Data Stream Connector

To support clients' data warehousing and analytics needs, Carriyo offers a feature that streams shipment data in near real-time to an AWS S3 location.

The Carriyo Data Stream connector continuously streams every change to shipment data to an AWS S3 bucket managed by Carriyo, enabling clients to use this data for analytics and data warehousing purposes.

Note: This connector is available as an add-on subscription for enterprise accounts. It covers the following components:

  1. Data Streaming Pipeline : Your data is streamed every 5 minutes to a staging area in S3 through a dedicated data pipeline. This pipeline continuously tracks and processes every change to your data, ensuring near real-time updates. The subscription covers the compute resources required to maintain this data flow.
  2. Data Storage : The streamed data is securely stored in Carriyo’s S3 bucket and retained for one year. This subscription includes reading, writing, and storing the data to ensure seamless access and availability.
  3. Security & Maintenance : The subscription also covers ongoing system maintenance to ensure consistent performance, along with security protocols to safeguard your data.
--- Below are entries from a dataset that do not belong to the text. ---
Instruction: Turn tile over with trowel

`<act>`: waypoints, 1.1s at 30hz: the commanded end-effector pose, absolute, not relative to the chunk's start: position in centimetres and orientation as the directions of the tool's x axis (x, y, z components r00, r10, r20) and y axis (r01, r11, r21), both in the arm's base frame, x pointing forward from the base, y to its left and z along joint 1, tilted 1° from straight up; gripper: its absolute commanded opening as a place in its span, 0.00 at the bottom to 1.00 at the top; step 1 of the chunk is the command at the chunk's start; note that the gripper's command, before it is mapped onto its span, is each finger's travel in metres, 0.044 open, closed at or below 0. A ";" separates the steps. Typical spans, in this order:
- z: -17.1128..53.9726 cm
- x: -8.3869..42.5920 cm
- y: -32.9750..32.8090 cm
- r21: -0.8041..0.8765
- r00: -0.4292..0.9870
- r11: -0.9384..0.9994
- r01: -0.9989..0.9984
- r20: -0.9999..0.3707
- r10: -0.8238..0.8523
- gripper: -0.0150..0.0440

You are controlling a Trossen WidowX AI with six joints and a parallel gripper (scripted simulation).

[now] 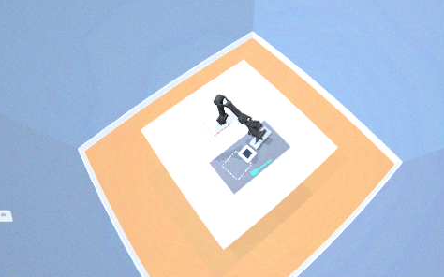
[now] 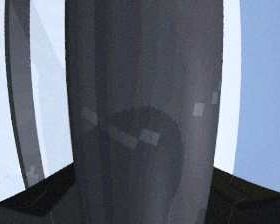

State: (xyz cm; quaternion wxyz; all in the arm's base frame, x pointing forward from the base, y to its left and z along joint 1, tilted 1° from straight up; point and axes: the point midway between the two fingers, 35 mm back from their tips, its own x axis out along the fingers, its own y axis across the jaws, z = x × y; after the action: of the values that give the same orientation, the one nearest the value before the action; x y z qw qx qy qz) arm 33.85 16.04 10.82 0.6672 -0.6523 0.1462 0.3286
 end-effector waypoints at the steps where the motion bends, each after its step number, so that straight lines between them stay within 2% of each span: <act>1: 11.6 34.0 16.0 -0.789 0.755 -0.045 -0.612 -0.601 0.261 0.25; 33: 7.6 34.4 16.2 -0.789 0.755 -0.045 -0.613 -0.601 0.261 0.25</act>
State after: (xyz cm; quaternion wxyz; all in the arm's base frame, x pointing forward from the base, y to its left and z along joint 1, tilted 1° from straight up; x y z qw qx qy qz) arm 34.25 16.05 7.57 0.6726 -0.6498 0.1407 0.3249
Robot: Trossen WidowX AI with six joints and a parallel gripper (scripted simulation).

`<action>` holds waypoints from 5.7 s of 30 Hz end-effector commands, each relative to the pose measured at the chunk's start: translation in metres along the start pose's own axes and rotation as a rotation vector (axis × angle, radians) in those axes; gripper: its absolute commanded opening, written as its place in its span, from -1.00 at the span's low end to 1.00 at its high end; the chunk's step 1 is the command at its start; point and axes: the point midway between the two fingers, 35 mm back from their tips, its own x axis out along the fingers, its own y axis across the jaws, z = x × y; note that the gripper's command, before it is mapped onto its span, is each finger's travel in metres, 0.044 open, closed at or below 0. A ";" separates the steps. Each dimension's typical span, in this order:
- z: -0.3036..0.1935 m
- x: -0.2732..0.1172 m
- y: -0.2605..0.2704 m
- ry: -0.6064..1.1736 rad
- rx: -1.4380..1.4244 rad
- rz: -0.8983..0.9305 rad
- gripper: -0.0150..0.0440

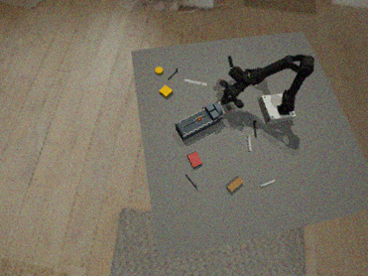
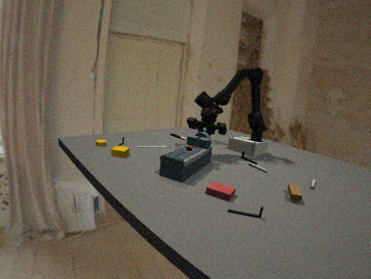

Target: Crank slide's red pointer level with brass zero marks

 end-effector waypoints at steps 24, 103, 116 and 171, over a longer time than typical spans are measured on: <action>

Please contact your Carriyo account manager to learn more or enable this feature for your account.

Push data every 5 minutes
Pull data
Carriyo
AWS S3 Bucket
Client

Changes are pushed to the S3 bucket at approximately 5-minute intervals. Carriyo provides clients with either an AWS role or an AWS user (or both), which can be used to access the S3 bucket.

Folder Structure

The output files in S3 will be named using the format:
<table name>-<version>-YYYY-MM-DD-hh-mm-ss-<uuid v4>
and follow a folder structure in the format:
/YYYY/MM/DD/hh.

For example, shipment data streamed at 10 a.m. (UTC) on April 1, 2024, will be available in the following structure:

Copy
Copied
- 2024
    - 04
        - 01
            - 10
                - PROD_<TENANT>_Shipment-2-2024-04-01-10-00-00-d963b748-56e9-4b75-a334-29e2cc3a43a1

File Format

Each file may contain multiple change records. Each records is a single line of JSON, consisting of the following key components:

  • Keys : Contains the Shipment ID to which this change record relates.
  • OldImage : A snapshot of the shipment data before the change.
  • NewImage : A snapshot of the shipment data after the change.
  • Other Metadata : Additional details related to the change log, such as timestamps, byte size etc.

Both the OldImage and NewImage follow the Shipment Object Model.

You can download a sample file here.

Please note that the sample file above is formatted for readability and contains only a single change record. In practice, files contain multiple records, each formatted as a single line of JSON without extra line breaks or spacing.

Accessing the S3 Bucket

Using an AWS Role

If you already have an AWS account, Carriyo will set up a stream for your AWS account ID and provide you with the S3 bucket name, an ExternalId (used for secure sharing - learn more), and an AWS role ARN. You can pull data from the S3 bucket using API calls, the AWS SDK, or a data warehouse tool by utilizing the S3 bucket name, role ARN, and ExternalId.

Using an AWS User

If you do not have an AWS account or prefer not to connect your AWS account, Carriyo will allow you to directly access the S3 bucket. Carriyo will create a stream and provide you with the S3 bucket name, as well as AWS user credentials (access key ID and secret access key). You can pull data from the S3 bucket using API calls, the AWS SDK, or a data warehouse tool by using the S3 bucket name and the provided user credentials.